Problem to work on
Will you give the material below again, every line exactly as it is?

◆ ◆ ◆ ◆ ◆

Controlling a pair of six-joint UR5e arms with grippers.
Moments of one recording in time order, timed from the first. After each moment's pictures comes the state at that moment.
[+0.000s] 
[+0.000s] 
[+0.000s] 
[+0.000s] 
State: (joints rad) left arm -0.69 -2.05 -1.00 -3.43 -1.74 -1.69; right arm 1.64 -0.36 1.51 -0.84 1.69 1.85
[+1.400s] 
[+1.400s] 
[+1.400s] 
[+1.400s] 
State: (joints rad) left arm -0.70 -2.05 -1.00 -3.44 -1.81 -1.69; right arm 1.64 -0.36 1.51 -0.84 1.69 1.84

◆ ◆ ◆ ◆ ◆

Exercise result
Controlling a pair of six-joint UR5e arms with grippers.
Moments of one recording in time order, timed from the first. After each moment's pictures comes the state at that moment.
[+0.000s] 
[+0.000s] 
[+0.000s] 
[+0.000s] 
State: (joints rad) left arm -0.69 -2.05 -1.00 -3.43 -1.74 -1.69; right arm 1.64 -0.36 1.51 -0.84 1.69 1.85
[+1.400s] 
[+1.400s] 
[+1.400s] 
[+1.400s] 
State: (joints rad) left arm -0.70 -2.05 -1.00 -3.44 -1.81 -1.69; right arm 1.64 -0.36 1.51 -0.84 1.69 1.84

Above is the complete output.